ECLI:NL:CRVB:2013:1063
Centrale Raad van Beroep
- Hoger beroep
- Rechtspraak.nl
Intrekking en terugvordering van de partnertoeslag in verband met verzamelinkomen
In deze zaak heeft de Centrale Raad van Beroep uitspraak gedaan in hoger beroep tegen een eerdere uitspraak van de rechtbank Rotterdam. De appellante, A. te B., had studiefinanciering aangevraagd op basis van de Wet studiefinanciering 2000 (Wsf 2000), waarbij een partnertoeslag deel uitmaakt van de toegekende financiering. De Minister van Onderwijs, Cultuur en Wetenschap had de partnertoeslag ingetrokken en teruggevorderd, omdat de appellante niet had gereageerd op een verzoek om inkomensgegevens van haar partner. Dit leidde tot een terugvordering van € 6.524,76 over het jaar 2009.
De appellante maakte bezwaar tegen deze beslissing, maar de Minister verklaarde het bezwaar ongegrond. De rechtbank bevestigde deze beslissing, waarbij werd geoordeeld dat de Minister terecht de partnertoeslag had herzien, omdat het inkomen van de partner in november 2009 te hoog was om voor de toeslag in aanmerking te komen.
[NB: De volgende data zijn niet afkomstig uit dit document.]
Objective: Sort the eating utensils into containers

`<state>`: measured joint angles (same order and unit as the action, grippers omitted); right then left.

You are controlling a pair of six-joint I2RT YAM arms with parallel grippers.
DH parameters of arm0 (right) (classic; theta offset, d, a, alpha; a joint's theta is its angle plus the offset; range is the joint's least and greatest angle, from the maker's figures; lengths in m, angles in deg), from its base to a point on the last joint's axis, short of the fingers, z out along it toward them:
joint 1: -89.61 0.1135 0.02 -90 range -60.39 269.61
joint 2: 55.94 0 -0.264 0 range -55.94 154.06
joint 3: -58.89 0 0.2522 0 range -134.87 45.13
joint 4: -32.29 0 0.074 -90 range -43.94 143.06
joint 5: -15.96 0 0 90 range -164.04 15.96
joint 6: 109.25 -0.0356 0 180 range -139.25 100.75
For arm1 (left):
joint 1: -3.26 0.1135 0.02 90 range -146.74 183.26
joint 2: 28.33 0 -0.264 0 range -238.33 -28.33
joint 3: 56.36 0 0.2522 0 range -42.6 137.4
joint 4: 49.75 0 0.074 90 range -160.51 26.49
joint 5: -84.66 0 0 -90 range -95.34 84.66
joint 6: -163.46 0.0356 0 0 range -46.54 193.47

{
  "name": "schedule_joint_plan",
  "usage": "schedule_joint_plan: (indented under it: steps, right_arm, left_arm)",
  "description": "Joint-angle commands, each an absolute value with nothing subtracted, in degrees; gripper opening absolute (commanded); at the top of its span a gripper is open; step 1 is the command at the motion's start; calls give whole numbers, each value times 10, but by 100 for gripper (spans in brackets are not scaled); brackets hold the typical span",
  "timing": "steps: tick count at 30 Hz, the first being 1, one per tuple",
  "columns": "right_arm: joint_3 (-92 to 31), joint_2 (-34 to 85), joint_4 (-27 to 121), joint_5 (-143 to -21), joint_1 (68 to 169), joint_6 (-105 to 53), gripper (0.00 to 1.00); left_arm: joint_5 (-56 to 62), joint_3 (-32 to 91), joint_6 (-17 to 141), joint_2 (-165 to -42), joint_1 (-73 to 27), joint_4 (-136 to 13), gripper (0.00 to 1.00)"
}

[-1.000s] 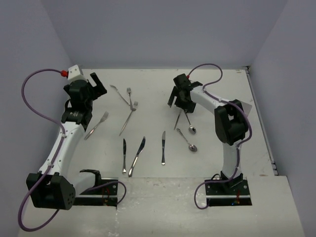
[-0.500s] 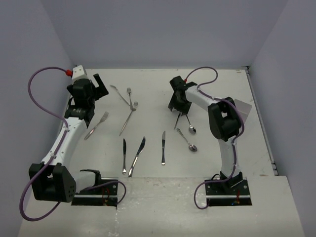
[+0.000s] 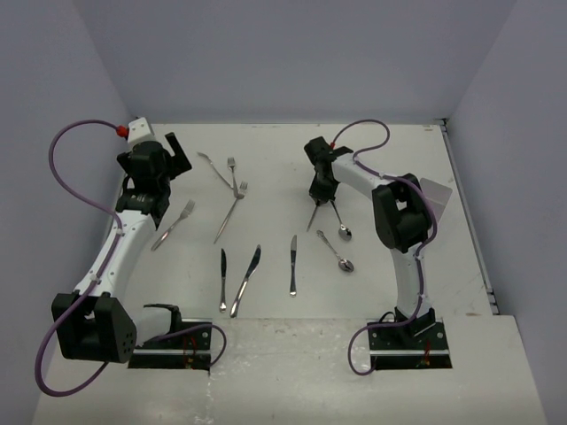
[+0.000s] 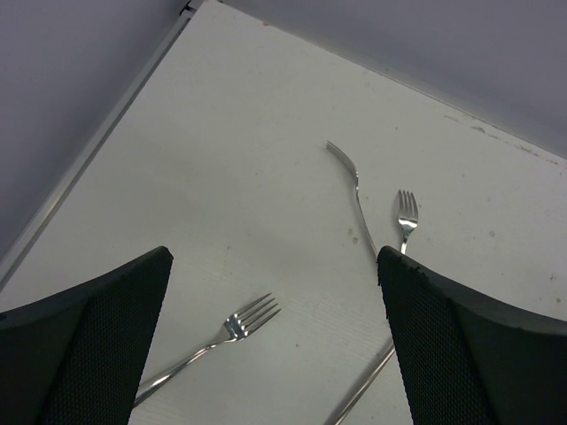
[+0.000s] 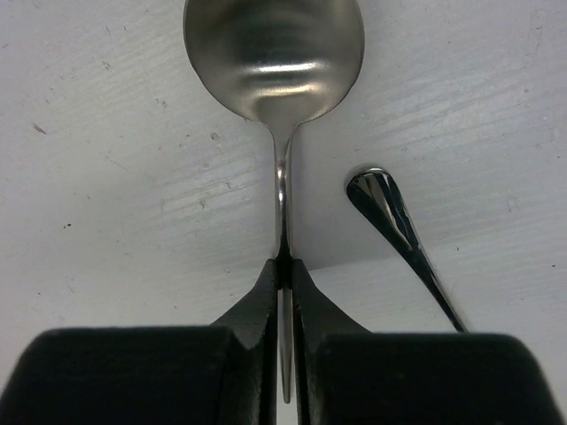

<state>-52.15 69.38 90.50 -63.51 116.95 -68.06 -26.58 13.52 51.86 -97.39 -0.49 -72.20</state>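
Several silver utensils lie on the white table [image 3: 275, 150]. My right gripper [image 3: 322, 189] [image 5: 283, 266] is down at the table and shut on the thin handle of a spoon [image 5: 275, 53], whose bowl lies just ahead of the fingertips. A second utensil's handle end [image 5: 379, 197] lies beside it on the right. My left gripper [image 3: 171, 155] [image 4: 273, 266] hangs open above a fork [image 4: 237, 324] [image 3: 180, 217], with two more forks [image 4: 406, 212] further on. A pale white corner [image 3: 438, 189] behind the right arm's elbow may be a container; most of it is hidden.
Three table knives [image 3: 251, 271] lie side by side in front of the arm bases. Another spoon [image 3: 345, 264] rests to the right of them. Grey walls close the table at the back and on both sides.
My right gripper has come down onto the table and shut on the spoon's handle. The left arm has shifted slightly and its gripper stays open.
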Motion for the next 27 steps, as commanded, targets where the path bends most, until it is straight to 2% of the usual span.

De appellante voerde in hoger beroep aan dat de nabetaalde WW-uitkering van haar partner niet tot het verzamelinkomen gerekend mocht worden, omdat deze betrekking had op een ander jaar.
De Centrale Raad van Beroep overwoog dat de WW-uitkering, hoewel deze betrekking had op een eerdere periode, wel degelijk meetelde voor het verzamelinkomen in 2009. De Raad bevestigde de eerdere uitspraak van de rechtbank, met de opmerking dat de Minister het beleid correct had toegepast. De Raad oordeelde dat de appellante, op basis van het door de Belastingdienst vastgestelde verzamelinkomen, geen recht had op de partnertoeslag voor de maanden waarin het inkomen te hoog was. De uitspraak werd gedaan in het openbaar op 17 juli 2013.